Title

Judge Myron Bright Honored for 45 Years on the Eighth Circuit Court Bench

Document Type

News Article

Publication Date

7-30-2013

Campus Unit

School of Law

Abstract

A 45 year career was celebrated Saturday in Fargo for Judge Myron H. Bright.

Bright has served 45 years and is at Senior Status in his career. He's been on the bench for more than 7,000 cases.

"I've tried to do what I can, for what I say, or what I see is justice...it's one of the things a judge otta do but of course a judge is limited it's not his own idea of justice it's what the law says, and that's what I've tried to do." Myron Bright says with a smile on his face. Bright is 94 years old and still serving as a Judge in North Dakota.

In 1968 President Lyndon B. Johnson nominated Bright for an open seat on the U.S. Courts of Appeals for the Eighth Circuit. A memorable time in his past is the work he did on the case of James Dean Walker where he helped free an innocent man. A special reunion was arranged for Judge Bright and James Dean Walker. And after 22 years, James Dean Walker had his ultimate wish come true.

First time, he finally got the chance to meet and thank the honorary Judge Myron Bright for saving his life and setting him free. "I walked over to him and shooked his hand, embraced him and it was great," said James Dean Walker.

Tears of joy, as James Dean Walker gave a surprise appearance to Judge Myron Bright in honor of his 45th year as eighth circuit court appeals judge. "Judge I have a friend of yours come and say hello, and there walked James Dean Walker," said Judge Myron Bright.

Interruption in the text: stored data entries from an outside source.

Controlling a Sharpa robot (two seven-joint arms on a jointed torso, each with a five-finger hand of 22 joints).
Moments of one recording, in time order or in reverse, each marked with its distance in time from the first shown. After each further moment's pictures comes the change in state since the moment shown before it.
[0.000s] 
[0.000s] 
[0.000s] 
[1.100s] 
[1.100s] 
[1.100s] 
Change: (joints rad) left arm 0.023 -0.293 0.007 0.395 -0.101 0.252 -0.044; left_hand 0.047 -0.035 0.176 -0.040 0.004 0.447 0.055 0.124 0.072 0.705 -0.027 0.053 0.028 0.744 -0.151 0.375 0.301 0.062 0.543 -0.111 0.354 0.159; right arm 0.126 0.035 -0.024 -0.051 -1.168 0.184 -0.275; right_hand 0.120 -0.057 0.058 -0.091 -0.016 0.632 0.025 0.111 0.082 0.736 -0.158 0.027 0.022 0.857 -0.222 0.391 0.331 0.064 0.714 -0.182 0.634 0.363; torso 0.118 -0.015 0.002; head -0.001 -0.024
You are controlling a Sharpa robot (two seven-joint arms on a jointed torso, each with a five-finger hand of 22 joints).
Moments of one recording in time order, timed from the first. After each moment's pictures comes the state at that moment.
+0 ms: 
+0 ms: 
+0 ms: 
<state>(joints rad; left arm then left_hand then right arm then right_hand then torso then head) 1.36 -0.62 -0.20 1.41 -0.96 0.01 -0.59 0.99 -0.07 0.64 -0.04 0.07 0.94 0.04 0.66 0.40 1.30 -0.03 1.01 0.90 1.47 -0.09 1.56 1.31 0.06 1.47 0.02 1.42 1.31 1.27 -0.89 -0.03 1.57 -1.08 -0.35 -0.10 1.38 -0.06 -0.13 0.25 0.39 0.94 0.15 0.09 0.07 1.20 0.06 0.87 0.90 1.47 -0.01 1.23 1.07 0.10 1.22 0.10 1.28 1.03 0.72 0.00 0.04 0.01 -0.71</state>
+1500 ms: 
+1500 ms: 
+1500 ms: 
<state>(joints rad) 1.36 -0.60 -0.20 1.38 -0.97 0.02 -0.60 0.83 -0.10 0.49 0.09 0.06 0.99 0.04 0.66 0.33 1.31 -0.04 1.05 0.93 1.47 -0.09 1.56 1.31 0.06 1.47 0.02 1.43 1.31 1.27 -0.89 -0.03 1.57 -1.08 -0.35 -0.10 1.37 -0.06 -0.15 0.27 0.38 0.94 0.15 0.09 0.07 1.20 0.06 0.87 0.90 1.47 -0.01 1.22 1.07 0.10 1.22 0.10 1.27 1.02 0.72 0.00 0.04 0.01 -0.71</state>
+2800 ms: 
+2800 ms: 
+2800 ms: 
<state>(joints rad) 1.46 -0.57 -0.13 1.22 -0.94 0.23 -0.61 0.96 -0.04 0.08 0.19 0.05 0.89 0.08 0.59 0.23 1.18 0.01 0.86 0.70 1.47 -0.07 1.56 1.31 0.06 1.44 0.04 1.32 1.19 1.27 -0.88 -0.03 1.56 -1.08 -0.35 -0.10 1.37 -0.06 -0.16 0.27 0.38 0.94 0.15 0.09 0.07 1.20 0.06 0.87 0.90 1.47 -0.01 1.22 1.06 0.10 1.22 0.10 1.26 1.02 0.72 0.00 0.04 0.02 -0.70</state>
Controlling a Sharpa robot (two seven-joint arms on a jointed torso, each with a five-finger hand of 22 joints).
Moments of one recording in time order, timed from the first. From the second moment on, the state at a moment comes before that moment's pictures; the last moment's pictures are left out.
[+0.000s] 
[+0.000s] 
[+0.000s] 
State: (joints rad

Judge Bright says he is a proud judge and the James Dean Walker case was one of the most important in his career. Walker was convicted for murder for a police officer's death in 1963 in North Little Rock, and charged with first degree murder. He served jail for 23 years and even was sentenced to death row. But when his case was sent to Bright, things changed and Bright says Walker was framed. Judge Bright worked on the case for 5 years before giving James Dean Walker a chance to walk free. Walker calls Judge Bright his liberator. "Everyday there is not a day that goes by that I don't think about this gentleman, thank god for him," said Walker.

For years, Judge Bright and Walker exchanged holiday cards and phone calls, but getting to meet Walker brought a different smile to his face. But for Judge Bright, he says Walker's case is an example of that the Judicial system isn't perfect. "Today, the James Dean Walker would not get justice that's a real crack to be in the criminal justice system," said Bright.